Although dual core processors were commercially available in 2005, Rybka's beta version was released as a single-processor program. By 2006, quad core processores were commercially available and Microsoft had released Vista in several iterations, with up to 128 gigabytes of memory in the 64-bit version. Rybka version 2.1 was released in 2007, both single and multi-processor versions. With multi-core speed and superior performance, Rybka surpassed Fritz as the engine of choice for serious analysis. Fritz/ChessBase maintained a loyal following due to database features.

Rybka continued to dominate, releasing version 3 (32-bit and 64-bit, single and multi-core versions) in 2008, Deep Rybka for multiple processors in 2009 and Rybka 4 in 2010. Fritz likewise continued to improve, releasing version 12 (new engine, improved database) in 2009 and Deep Fritz 13 (multi-core version) in 2012. Quad core and then multi-core processors became available, starting in 2008. Microsoft released Windows 7 in 2009 and Windows 8 in 2012, both systems capable of utilizing multi-core, multi-thread processing and 192 gigabytes of memory. It is the combination of processing speed and humongous amounts of memory that allows these programs to analyze chess games (thousands of positions per second) to greater depths in lesser amounts of time. This efficiency enables correspondence players to successfully engage in multiple, simultaneous top-level games, such as preliminary and championship rounds with 15-player sections.

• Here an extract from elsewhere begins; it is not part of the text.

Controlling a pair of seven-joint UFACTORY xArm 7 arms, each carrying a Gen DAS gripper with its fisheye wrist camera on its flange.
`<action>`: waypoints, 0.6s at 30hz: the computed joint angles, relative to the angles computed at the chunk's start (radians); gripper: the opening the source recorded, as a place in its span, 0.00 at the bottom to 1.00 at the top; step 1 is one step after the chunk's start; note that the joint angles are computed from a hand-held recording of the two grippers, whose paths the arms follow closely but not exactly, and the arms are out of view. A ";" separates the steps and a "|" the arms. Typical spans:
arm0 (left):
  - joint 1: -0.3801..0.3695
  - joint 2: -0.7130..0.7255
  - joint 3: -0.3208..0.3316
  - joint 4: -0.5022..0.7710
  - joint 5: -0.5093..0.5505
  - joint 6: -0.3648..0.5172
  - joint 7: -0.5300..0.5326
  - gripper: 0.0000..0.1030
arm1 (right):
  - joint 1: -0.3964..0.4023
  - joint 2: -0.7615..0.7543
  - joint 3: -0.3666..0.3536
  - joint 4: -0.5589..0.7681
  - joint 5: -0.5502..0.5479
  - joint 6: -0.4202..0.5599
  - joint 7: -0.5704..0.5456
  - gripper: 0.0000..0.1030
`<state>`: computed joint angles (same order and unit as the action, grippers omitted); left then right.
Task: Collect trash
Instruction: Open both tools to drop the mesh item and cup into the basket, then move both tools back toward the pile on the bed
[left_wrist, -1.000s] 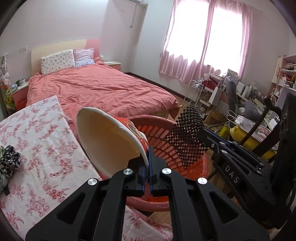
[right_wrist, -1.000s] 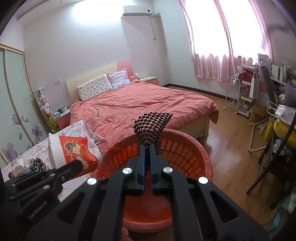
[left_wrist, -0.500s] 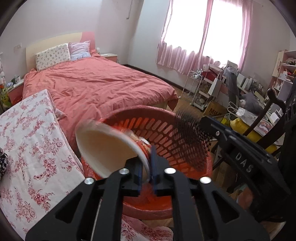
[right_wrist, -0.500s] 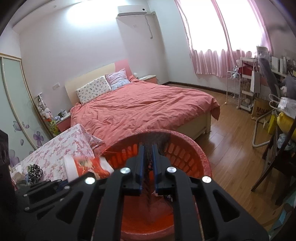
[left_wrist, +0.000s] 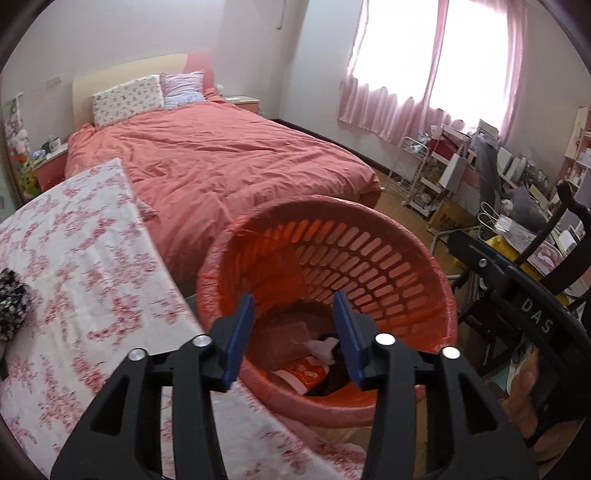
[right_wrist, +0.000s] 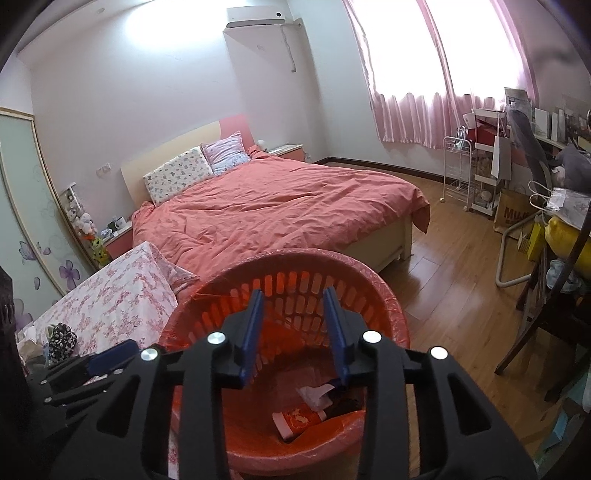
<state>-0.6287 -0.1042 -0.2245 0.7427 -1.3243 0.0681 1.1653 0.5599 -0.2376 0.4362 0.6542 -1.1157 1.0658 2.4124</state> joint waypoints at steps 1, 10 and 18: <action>0.005 -0.018 0.003 -0.014 0.004 -0.002 -0.008 0.47 | 0.003 0.005 0.004 0.010 0.005 0.011 -0.010 0.35; 0.042 -0.143 0.081 -0.151 0.168 -0.054 -0.160 0.62 | 0.051 0.119 0.005 0.159 -0.012 0.066 -0.087 0.44; 0.152 -0.268 0.163 -0.284 0.361 -0.087 -0.315 0.67 | 0.144 0.309 -0.056 0.374 -0.080 0.057 -0.177 0.49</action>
<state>-0.4770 -0.3717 -0.0610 0.4588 -0.9635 -0.0186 0.8501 0.7040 0.0712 0.3805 1.0286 -1.1957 1.1226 2.2355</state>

And what of "Fischer Random Chess" or "Chess960"? Lest anyone think this variant will avoid the draw death, Rybka plays "Chess960" very well, winning the last three (2007-2009) "Chess960" World Championship computer events. Rybka's dominance in this variant led to cancellation of what had been an annual computer championship, perhaps a portent of things to come.

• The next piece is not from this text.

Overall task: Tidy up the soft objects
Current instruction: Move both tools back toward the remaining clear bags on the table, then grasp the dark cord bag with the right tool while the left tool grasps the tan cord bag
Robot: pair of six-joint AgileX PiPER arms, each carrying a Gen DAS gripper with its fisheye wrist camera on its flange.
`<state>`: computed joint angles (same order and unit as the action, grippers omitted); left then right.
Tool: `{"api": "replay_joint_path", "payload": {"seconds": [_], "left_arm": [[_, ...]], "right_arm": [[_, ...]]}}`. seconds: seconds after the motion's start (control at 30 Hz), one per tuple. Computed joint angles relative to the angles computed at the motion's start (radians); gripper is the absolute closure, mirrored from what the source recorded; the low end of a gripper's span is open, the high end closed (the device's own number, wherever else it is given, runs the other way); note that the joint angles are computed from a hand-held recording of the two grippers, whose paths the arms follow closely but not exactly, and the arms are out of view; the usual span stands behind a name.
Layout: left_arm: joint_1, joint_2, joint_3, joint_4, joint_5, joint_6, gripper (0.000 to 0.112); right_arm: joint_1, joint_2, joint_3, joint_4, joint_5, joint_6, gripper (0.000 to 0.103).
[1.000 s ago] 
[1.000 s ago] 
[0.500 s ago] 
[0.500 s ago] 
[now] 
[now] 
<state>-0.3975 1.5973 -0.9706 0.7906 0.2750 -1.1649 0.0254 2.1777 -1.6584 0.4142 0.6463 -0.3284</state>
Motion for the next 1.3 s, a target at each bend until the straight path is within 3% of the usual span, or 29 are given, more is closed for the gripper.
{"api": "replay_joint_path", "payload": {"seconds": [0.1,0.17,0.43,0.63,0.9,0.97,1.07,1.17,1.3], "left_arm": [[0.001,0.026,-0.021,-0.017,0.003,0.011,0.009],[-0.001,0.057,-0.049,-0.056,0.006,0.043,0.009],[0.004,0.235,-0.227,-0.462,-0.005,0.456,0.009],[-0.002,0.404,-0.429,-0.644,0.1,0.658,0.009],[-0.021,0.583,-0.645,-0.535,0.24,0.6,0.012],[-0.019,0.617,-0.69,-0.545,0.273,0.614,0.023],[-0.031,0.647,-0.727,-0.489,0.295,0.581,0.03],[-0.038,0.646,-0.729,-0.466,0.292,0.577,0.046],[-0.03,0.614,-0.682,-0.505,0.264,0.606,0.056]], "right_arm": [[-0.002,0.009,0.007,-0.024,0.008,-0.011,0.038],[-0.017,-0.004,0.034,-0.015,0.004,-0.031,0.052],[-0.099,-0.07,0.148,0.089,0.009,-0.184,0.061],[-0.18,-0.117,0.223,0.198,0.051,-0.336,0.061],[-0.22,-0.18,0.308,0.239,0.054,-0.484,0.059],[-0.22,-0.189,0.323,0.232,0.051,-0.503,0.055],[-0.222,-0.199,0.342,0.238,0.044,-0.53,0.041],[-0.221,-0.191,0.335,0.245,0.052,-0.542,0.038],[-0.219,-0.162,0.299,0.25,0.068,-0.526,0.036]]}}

In what may be the final phase, beginning in 2008 (ICCF World Championships 24-27) the average percentage of draws exceeds 80% (the most recent - the 27th Championship - has over 90% draws!) We don't yet know the average percentage of white and black wins because the ICCF tournament secretary for the 25th Championship has hidden the game scores from public viewing until the event is completed (just one game remaining.) In the other three events, the average winning percentage for white is down to 13% and for black just 4%. Another telling statistic involves the "upset" win, something that occurs when a player in the lower half of a cross table scores a victory over a player in the upper half of the event. In the first 15 championships, upset wins were on average 10% of the games. In championships 16-23, upsets dropped to 4% of the games. Since 2008, events 24-27, upsets are less than 1%. There are a small number of  games still incomplete in the last three events, not enough to alter this trend.

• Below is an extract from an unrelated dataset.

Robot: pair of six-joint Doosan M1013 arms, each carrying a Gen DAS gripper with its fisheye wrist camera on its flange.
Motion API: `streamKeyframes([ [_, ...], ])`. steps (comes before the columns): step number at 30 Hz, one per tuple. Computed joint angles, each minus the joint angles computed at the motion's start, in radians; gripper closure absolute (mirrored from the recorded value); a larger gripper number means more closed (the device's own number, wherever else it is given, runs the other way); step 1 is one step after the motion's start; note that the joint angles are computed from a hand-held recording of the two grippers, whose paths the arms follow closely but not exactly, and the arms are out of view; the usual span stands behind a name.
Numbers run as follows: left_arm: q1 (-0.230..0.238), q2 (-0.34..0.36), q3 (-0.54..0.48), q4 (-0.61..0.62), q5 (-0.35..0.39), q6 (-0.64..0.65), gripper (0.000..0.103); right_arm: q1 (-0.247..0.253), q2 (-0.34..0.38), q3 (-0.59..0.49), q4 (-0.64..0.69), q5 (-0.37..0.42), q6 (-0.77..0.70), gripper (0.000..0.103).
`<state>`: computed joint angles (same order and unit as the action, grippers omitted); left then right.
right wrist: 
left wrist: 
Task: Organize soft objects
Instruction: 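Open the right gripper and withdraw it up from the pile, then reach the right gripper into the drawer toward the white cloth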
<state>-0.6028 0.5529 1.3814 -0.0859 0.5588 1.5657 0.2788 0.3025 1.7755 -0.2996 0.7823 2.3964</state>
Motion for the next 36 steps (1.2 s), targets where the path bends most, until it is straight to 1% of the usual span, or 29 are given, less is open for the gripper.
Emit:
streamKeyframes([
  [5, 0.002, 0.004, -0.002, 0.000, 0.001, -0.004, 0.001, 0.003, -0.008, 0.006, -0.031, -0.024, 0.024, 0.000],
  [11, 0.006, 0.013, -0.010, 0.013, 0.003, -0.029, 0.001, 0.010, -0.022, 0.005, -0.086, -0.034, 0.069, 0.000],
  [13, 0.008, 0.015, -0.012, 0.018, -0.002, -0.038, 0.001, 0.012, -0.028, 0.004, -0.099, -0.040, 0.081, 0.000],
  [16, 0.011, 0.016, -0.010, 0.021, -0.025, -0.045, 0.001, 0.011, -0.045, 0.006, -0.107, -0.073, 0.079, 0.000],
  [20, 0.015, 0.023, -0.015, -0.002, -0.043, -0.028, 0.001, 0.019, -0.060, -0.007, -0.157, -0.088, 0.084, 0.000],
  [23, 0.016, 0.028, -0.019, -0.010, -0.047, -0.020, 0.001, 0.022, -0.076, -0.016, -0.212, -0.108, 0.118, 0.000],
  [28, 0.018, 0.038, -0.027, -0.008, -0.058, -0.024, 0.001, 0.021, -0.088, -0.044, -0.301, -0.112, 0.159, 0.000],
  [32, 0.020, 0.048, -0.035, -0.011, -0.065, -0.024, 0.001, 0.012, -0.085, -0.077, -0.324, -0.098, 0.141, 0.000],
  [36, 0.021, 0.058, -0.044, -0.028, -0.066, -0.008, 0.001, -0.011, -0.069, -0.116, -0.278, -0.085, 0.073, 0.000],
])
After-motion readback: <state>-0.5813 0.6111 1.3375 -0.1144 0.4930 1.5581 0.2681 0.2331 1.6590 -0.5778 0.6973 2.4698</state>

Interested readers can find statistics, cross tables and pgn game downloads for all the ICCF World Championships on the CCLA web site: http://www.serverchess.com/worldch.htm . Information is continually updated as final games are completed in championships 25-27. The accuracy of today's engine-assisted players is such that it's becoming nearly impossible to avoid a draw result. An impartial examination of the 27 ICCF World Championships (1950 - to date) must conclude the "draw death of chess" is now a distinct possibility. The future of correspondence chess is perfect play and it's going to be perfectly boring.